Readers Speak Out: August 1-8, 2021
July 29, 2021
Honourable way
The Pope will not visit Canada unless he is first invited to do so by the Canadian Conference of Catholic Bishops. Indigenous peoples no doubt wonder why the bishops of Canada have arranged for a delegation of their leaders to meet with the Pope, but they did not invite him to come to Canada to deliver the apology requested in the Truth and Reconciliation’s final report.
Indigenous leaders are entitled to know why Canadian bishops could muster the collective will to invite Pope John Paul II to visit Canada in July 2002 to participate in World Youth Day, but remain unable or unwilling to invite Pope Francis to come to Canada to deliver a long overdue apology for one of the bleakest chapters in Catholic history.
They should also question how it was that Pope Francis travelled to Ireland in 2018 and apologized for a decades-long scandal regarding clerical sexual abuse of children. It is inappropriate to compare degrees of victimization, but important to note that Catholic culpability in Canada’s residential schools lasted for over a century.
There is an honourable and just way to address this dilemma.

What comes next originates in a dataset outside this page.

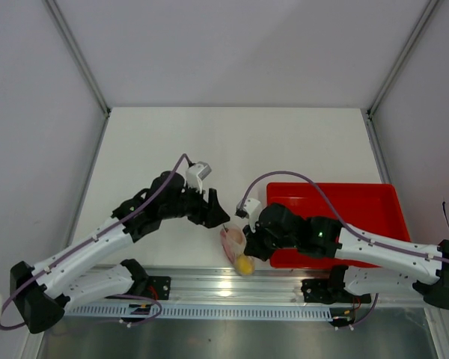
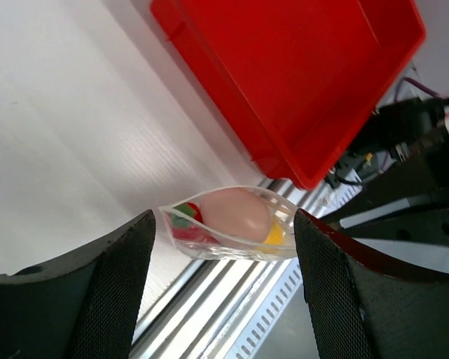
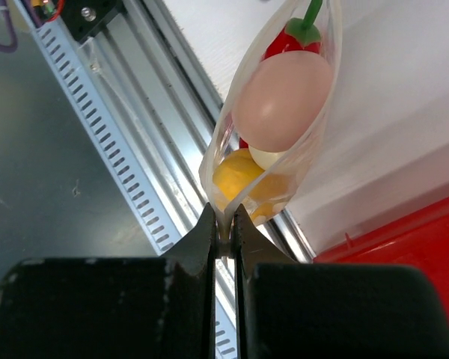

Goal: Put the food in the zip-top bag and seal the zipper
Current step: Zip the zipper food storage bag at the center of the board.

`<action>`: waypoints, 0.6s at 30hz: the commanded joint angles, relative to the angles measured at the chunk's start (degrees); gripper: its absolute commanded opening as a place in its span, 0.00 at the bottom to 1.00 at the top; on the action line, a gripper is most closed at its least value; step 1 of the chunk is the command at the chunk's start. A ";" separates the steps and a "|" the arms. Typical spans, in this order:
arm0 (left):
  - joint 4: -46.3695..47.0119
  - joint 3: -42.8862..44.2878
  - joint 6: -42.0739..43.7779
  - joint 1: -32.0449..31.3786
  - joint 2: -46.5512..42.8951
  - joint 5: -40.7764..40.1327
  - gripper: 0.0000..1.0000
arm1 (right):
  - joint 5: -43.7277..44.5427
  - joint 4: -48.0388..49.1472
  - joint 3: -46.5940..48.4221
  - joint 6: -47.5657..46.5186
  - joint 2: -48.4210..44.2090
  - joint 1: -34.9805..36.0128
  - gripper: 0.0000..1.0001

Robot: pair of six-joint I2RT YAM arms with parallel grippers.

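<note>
The zip-top bag (image 1: 233, 243) hangs over the table's near edge. My right gripper (image 3: 224, 238) is shut on one end of its mouth edge. Inside lie the food pieces: a pinkish egg (image 3: 280, 101), a yellow ball (image 3: 238, 178), a small white egg (image 3: 266, 157) and a red pepper (image 3: 290, 39). The zipper (image 2: 209, 196) shows as a pale rim, its two sides apart. My left gripper (image 2: 224, 224) stands open, and the bag (image 2: 232, 238) lies between its fingertips without visible contact. In the top view the left gripper (image 1: 219, 215) is just up-left of the bag and the right gripper (image 1: 248, 243) is at its right.
A red tray (image 1: 359, 206) sits on the table to the right of the bag, under the right arm; it also shows in the left wrist view (image 2: 299, 75). A metal rail (image 1: 232, 288) with slots runs along the near edge below the bag.
</note>
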 commanded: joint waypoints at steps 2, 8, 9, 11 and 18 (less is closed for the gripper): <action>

Indigenous leaders could consider advising Pope Francis and his Canadian bishops that their acceptance of his invitation to travel to the Vatican this December is conditional upon the Conference first passing a motion at its plenary this September that invites the Pope to come to Canada to deliver the apology requested in Call to Action 58.
The result of the vote on such a motion would demonstrate whether the bishops of Canada are acting in good faith.
George Valin (Former Ontario Superior Court Justice)
Maurice Switzer (Mississaugas of Alderville First Nation),
North Bay, Ont.
Be humble
Despite my growing alienation form the structural church, I have just written a cheque to renew my subscription. It was a decision that saw me waffle for weeks. Why?
Over the last few years, we have seen sexual abuse scandals, cover-ups of these reaching to high levels in the Church hierarchy, and financial corruption. Now we see the results of the Church’s eager participation in residential schools replete with more reports of mental, physical and sexual abuse of children. Reparations that have been promised are given only lip service until exposed at which time the issue is readdressed. Through it all we sail serenely along, clinging to the statement that Holy Mother the Church cannot sin, cannot do wrong.
Well, wrongs have been done, grievous wrongs, wrongs that demand confession, contrition and penance. These three do occur but it seems to me they are always qualified. In my mind. a qualified apology is not an apology at all. I suggest we need to look hard at ourselves and maybe replace our concept of Holy Mother the Church with “Humble” Mother the Church. Humble and contrite and penitent. Then maybe we can better move along in the process of reconciliation and renewal.
Patrick Davis,
Calgary, Alta.
Action needed
The residential school in Kamloops was apparently run by the Missionary Oblates of Mary Immaculate, who had teachers and administrators at the school. Expressing grief is not good enough. You are sorry, — yes, maybe you are —but don’t ask me to believe it until you pose concrete actions leading to reparation of some of the harm done to the families of those children in unmarked graves.
Are your outraged? You should be. Tears are not enough.